On 3-apr-11, at 22:54, Daniel Gibson wrote:
Am 03.04.2011 20:15, schrieb Fawzi Mohamed:
On 3-apr-11, at 19:28, Piotr Szturmaj wrote:
* Nice to define table structure, and what happens if the db has
another
structure.
This is a problem for ORM, but at first, we need standard query API.
I am not so sure about this, yes these (also classes for tables)
are part of the
ORM, but the normal users will more often be at the ORM level I
think, and how
exactly we want the things look like that the object level can
influence the
choice of the best low level interface.
* you want to support only access or also db creation and
modification?
First, I'm preparing base "traditional" API. Then I want to write
simple
object-relational mapping. I've already written some code that
generated
CREATE TABLE for structs at compile time. Static typing of row
fields is very
helpful here.
Very good I think that working on getting the API right there and
having it nice
to use is important.
Maybe you are right and the current DBRow is indeed the best
abstraction, but I
am not yet 100% sure, to me it looks like it isn't the best end
user abstraction
(but it might be an excellent low level object)
I'd hate not having a rows-and-tables view onto the database.
An Object-Relational-Mapper is nice to have of course, but I agree
with Piotr
that a traditional view onto the DB is a good start to built an ORM
on and I
think that the traditional view should also be available to the user
(it'll be
there internally anyway, at least for traditional relational
databases).
I fully agree, I probably did not express me clearly enough, a basic
table view is a must, but the ORM that one wants to realize might
influence how exactly the basic view looks like.

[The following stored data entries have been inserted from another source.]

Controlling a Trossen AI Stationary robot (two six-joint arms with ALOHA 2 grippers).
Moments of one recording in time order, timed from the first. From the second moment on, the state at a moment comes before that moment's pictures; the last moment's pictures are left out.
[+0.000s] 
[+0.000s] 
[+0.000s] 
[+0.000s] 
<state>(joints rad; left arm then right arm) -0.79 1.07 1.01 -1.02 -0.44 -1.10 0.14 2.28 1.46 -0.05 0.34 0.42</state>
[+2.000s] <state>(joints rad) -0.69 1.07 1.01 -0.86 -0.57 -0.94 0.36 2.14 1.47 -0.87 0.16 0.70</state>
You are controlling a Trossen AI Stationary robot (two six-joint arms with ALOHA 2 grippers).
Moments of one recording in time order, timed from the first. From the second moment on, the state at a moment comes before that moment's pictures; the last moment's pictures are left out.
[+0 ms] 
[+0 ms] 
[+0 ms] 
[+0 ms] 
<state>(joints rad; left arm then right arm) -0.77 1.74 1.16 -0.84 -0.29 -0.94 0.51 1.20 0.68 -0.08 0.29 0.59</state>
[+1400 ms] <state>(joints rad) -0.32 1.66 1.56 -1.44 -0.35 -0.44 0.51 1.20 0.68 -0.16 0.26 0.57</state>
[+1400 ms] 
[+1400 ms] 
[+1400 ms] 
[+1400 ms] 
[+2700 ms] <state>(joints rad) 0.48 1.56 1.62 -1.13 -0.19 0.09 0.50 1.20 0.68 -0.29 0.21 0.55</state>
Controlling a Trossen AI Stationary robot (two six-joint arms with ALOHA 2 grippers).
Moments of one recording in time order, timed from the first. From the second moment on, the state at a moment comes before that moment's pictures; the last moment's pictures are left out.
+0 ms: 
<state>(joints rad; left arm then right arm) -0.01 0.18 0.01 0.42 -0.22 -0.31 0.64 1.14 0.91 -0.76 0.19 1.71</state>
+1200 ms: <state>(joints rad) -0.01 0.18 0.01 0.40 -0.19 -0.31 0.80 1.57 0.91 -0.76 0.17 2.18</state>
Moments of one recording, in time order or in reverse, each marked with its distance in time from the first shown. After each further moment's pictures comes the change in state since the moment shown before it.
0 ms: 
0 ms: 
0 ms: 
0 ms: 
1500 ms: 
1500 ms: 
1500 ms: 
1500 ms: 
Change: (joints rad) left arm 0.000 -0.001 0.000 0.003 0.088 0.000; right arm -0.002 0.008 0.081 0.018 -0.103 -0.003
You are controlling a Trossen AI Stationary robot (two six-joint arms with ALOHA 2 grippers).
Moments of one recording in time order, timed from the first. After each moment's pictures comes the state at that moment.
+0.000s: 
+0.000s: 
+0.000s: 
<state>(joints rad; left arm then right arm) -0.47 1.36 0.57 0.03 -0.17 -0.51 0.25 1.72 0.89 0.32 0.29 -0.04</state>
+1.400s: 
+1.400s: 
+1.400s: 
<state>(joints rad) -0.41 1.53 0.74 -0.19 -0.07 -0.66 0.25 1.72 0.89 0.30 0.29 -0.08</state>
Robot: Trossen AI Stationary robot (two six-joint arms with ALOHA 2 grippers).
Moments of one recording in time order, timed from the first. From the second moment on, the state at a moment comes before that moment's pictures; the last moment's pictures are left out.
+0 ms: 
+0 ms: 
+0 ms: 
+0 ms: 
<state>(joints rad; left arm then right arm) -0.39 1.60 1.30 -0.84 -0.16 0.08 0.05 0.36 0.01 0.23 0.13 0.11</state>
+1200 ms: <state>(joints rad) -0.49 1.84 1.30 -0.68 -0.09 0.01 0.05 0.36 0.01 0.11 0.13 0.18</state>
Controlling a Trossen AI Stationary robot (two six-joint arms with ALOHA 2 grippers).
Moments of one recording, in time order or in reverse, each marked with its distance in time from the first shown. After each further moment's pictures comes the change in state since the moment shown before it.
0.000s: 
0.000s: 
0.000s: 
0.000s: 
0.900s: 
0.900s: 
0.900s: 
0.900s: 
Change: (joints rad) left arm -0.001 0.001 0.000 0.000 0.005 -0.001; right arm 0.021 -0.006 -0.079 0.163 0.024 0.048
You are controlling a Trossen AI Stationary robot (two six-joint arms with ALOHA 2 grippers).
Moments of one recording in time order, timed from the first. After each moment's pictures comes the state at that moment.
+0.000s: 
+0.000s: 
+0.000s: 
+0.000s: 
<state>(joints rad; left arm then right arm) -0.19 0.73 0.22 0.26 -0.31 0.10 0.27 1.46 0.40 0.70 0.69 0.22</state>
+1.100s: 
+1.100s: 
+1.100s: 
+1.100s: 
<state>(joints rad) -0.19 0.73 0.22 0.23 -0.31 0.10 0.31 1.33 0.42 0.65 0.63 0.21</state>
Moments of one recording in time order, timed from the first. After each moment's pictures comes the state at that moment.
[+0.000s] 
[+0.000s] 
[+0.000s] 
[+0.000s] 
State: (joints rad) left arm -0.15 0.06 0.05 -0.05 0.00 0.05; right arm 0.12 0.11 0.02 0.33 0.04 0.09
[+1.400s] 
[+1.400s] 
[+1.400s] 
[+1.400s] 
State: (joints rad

For example it would be nice if a basic row would also somehow be the
basic object of the ORM with a dynamic description, and automatically
specialized if the db description is available at compiletime.
As I had said before "the object level can influence the choice of the
best low level interface", this does not imply that a lower level
interface is not needed :).
Also: How are you gonna write queries with only the ORM view? Parse
your own
SQL-like-syntax that uses the Object type? Or have the SQL operators
as methods?
And then generate the apropriate SQL string?
What about differences in SQL-syntax between different databases?
What about tweaks that may be possible when you write the SQL
yourself and not
have it generated from your ORM?
No, being able to write the SQL-queries yourself and having a "low
level" view
(tables and rows, like it's saved in the DB) is quite important.
again I fully agree, but if we want to be able to store business logic
in objects that come from the database, and be able to express them
easily (for example like ruby does), can be very useful.
At the ORM level one should express at most simple queries, for more
complex stuff SQL is a must (there is no point to define another DSL
when SQL is already one (but having special methods with common
queries can be useful to more easily support non SQL dbs).
However: Since Piotr already seems to have much work done, maybe
Christian
Manning could polish Piotrs work (if necessary) and create a ORM on
top of it?
if accepted I definitely think that Piotrs and Christian will have to
coordinate their work
Oh, and just an Idea: Maybe something like LINQ is feasible for ORM?
So you can
write a query that includes local containers/ranges, remote
Databases (=> part
of it will internally be translated to SQL) and maybe even XML (but
that could
be added later once the std.xml replacement is ready)?
well simple queries, not sure if a full LINQ implementation is too
much to ask, but simple queries should be feasible.